Description of the task - Starting with the line that has "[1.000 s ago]" and finishing with the line that has "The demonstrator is", set down each line below exactly. Pictures are not copied.

Dataset entries

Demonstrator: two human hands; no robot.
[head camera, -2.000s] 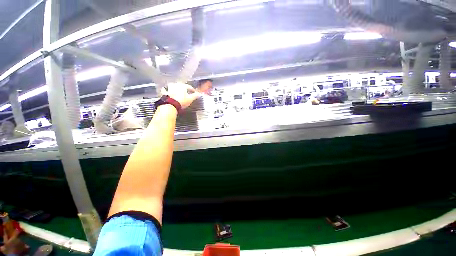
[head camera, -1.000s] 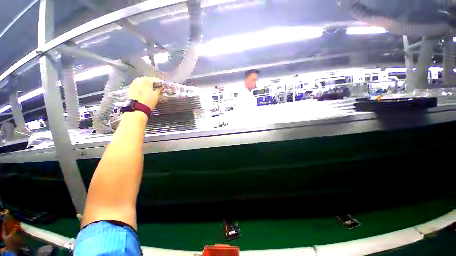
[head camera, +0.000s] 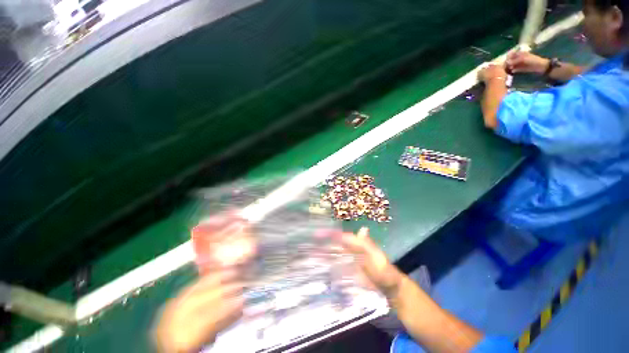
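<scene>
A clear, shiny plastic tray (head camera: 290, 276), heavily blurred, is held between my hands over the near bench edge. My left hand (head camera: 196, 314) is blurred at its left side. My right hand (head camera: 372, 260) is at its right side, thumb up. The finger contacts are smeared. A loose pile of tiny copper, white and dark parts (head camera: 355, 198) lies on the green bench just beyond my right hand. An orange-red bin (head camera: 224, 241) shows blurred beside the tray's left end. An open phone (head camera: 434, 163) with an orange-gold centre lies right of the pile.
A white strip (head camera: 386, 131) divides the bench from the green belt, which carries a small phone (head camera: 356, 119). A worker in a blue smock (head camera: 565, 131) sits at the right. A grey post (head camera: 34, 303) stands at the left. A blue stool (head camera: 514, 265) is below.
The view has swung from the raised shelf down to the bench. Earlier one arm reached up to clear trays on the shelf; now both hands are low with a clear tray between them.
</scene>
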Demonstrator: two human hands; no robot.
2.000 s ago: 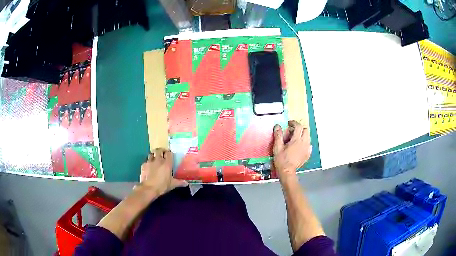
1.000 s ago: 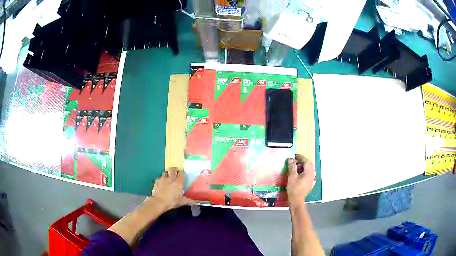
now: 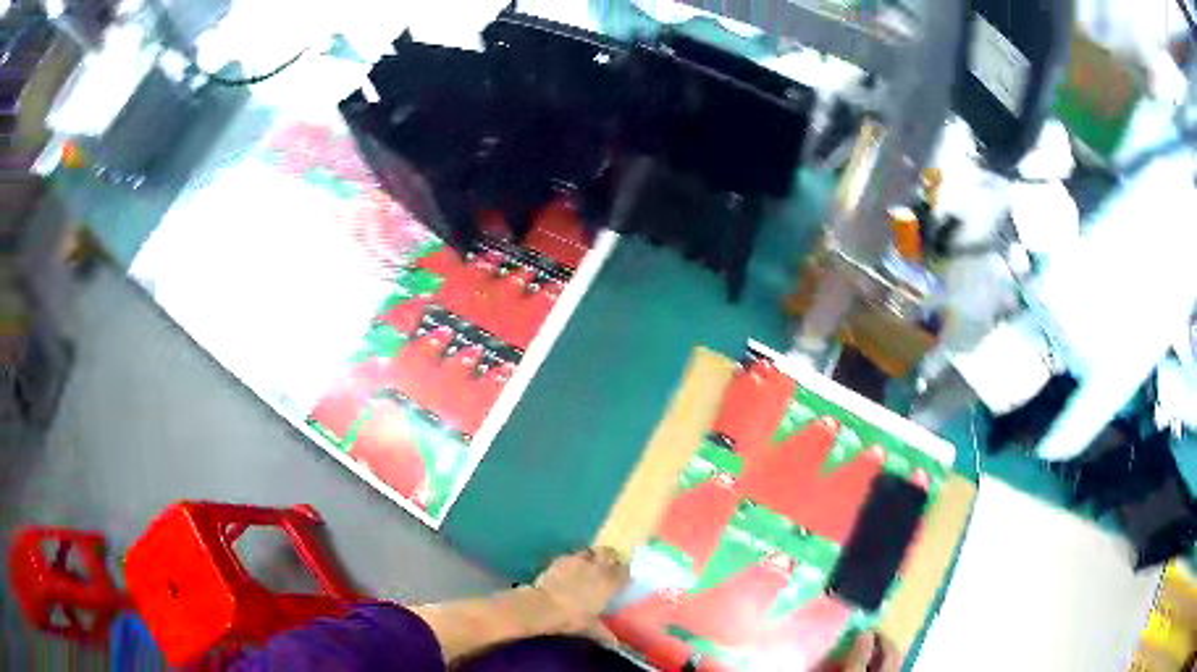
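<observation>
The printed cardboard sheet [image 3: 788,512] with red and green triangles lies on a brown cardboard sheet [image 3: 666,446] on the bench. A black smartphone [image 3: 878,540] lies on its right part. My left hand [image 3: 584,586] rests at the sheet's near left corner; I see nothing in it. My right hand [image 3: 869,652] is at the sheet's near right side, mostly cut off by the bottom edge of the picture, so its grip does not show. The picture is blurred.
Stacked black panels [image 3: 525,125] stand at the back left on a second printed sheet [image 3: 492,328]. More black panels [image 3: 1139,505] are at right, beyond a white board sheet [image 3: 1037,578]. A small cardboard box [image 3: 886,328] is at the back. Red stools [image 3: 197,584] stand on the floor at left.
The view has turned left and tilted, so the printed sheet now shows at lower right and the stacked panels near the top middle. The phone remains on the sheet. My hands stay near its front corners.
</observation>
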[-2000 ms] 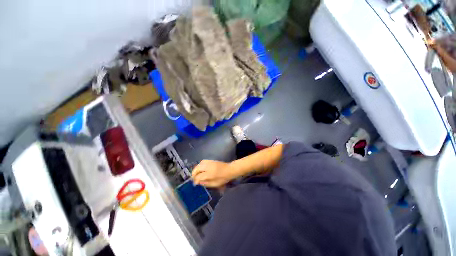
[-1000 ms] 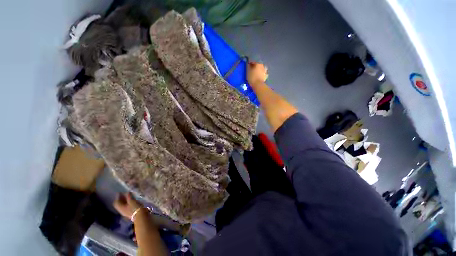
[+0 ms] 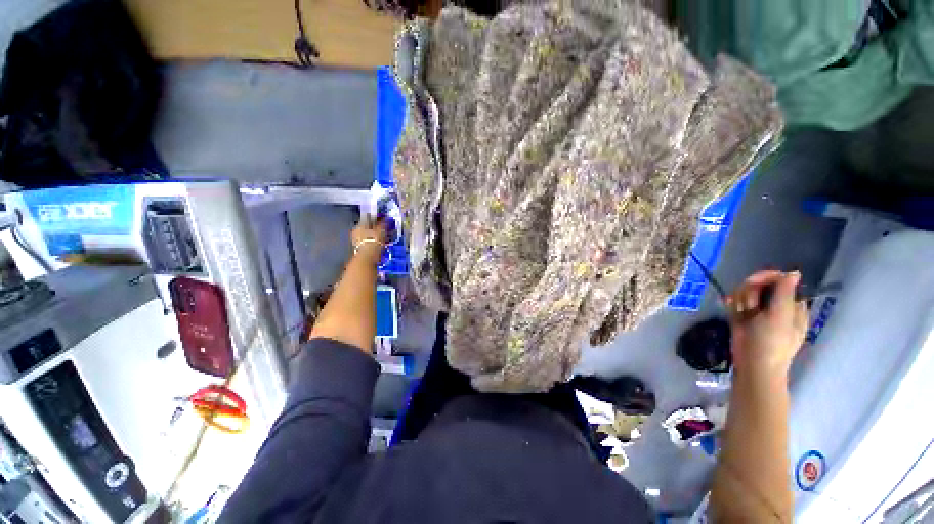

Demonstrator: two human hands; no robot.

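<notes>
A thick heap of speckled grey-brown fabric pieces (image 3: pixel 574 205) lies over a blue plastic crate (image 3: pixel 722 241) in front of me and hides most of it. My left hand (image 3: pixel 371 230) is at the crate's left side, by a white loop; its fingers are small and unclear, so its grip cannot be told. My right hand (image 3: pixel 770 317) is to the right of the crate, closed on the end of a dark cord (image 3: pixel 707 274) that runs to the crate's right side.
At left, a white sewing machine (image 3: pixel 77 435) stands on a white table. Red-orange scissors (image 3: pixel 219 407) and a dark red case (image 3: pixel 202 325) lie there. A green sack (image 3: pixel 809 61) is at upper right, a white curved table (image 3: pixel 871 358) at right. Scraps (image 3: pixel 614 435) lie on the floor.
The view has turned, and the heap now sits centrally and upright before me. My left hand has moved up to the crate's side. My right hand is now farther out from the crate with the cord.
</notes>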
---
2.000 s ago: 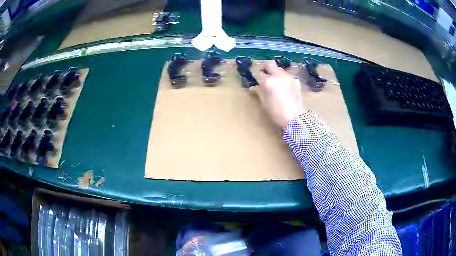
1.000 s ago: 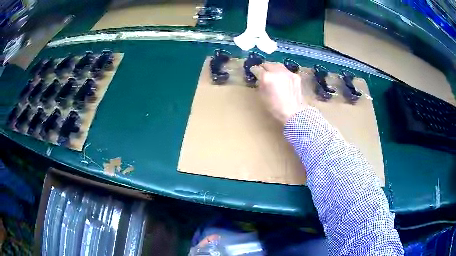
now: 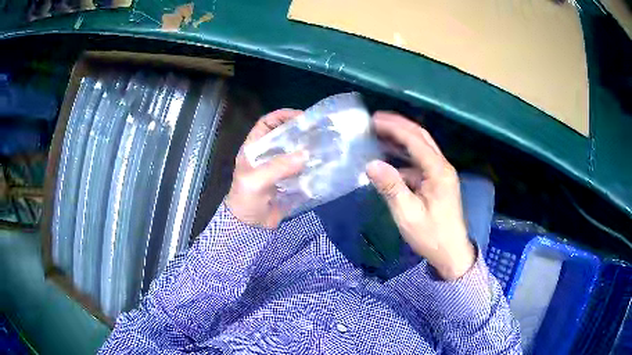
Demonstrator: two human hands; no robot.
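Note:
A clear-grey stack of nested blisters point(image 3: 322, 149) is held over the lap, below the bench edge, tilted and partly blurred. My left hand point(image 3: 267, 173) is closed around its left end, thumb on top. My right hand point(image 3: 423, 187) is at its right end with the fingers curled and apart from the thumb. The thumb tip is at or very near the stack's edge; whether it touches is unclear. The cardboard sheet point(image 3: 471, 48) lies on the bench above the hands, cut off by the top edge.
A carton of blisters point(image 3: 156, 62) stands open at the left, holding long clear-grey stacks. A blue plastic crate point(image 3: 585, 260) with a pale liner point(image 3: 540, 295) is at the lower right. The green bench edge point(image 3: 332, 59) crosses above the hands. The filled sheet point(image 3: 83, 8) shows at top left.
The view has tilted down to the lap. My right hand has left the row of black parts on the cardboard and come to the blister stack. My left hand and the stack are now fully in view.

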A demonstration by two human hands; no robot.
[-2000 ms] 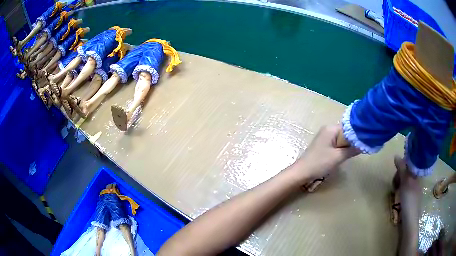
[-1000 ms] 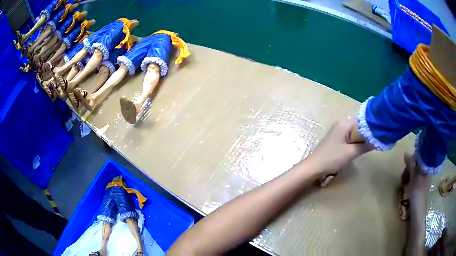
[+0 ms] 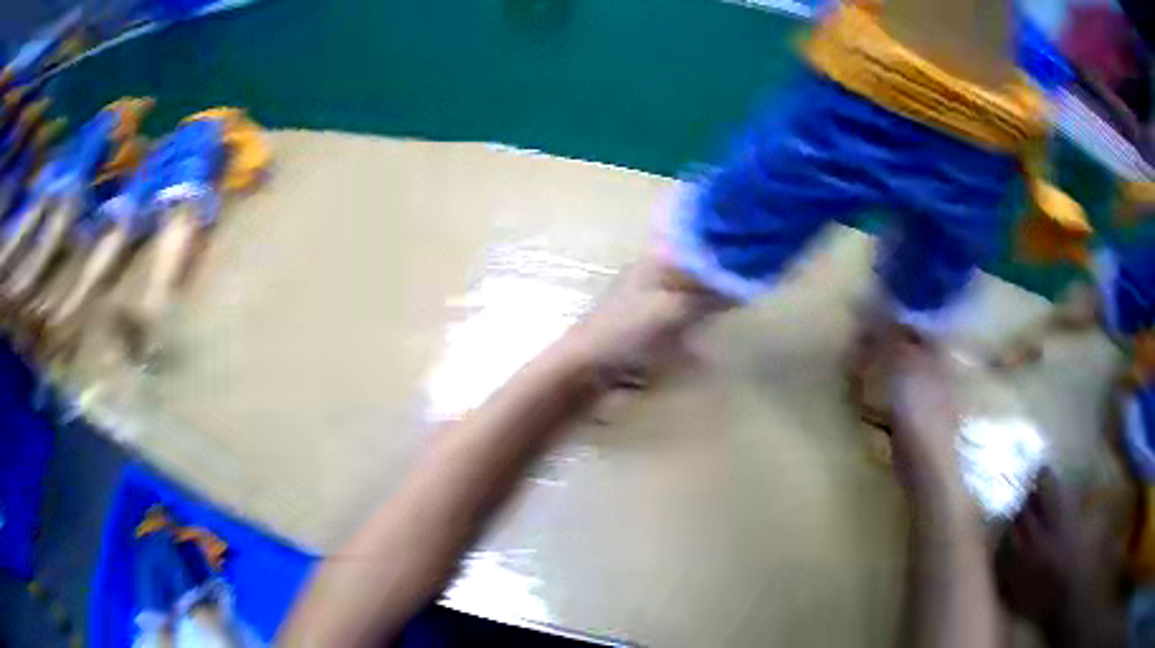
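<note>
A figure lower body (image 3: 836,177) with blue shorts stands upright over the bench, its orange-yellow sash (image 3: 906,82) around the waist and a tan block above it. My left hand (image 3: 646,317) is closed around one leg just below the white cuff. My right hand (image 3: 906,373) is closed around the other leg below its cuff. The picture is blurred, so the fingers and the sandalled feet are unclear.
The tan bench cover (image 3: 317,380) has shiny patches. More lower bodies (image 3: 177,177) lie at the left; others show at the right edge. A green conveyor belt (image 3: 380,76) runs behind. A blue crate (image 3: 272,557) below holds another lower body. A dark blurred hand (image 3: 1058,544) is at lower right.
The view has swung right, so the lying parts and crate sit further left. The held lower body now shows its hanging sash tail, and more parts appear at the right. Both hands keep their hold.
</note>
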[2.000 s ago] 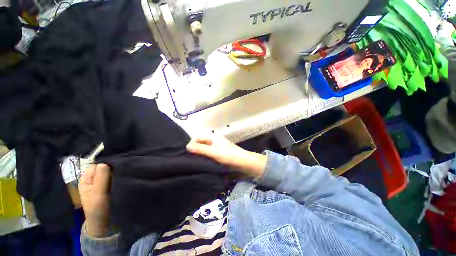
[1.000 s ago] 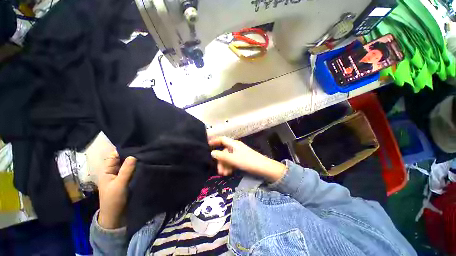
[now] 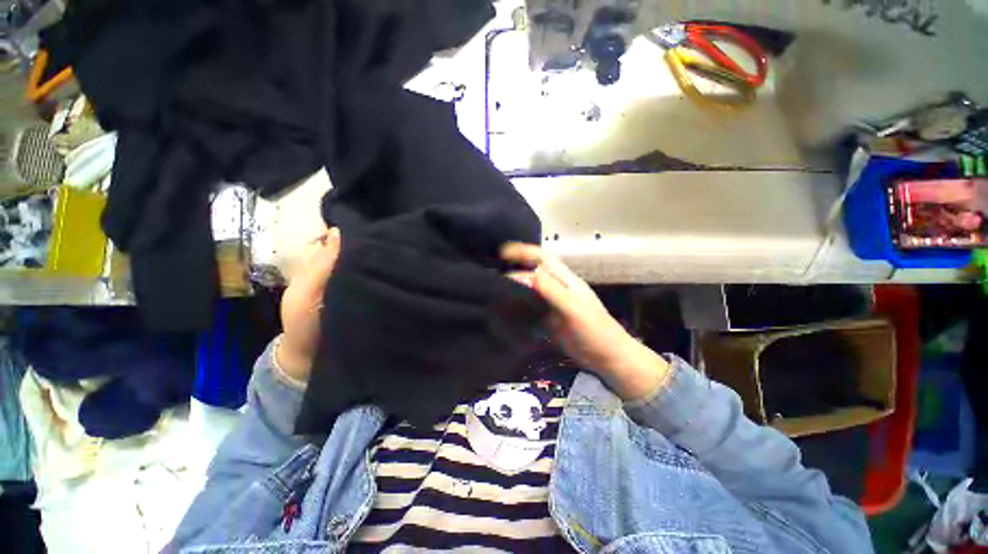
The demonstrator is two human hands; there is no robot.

Answer below -
[1.000 s ago] 
[now] 
The demonstrator is two human hands; there is no robot.

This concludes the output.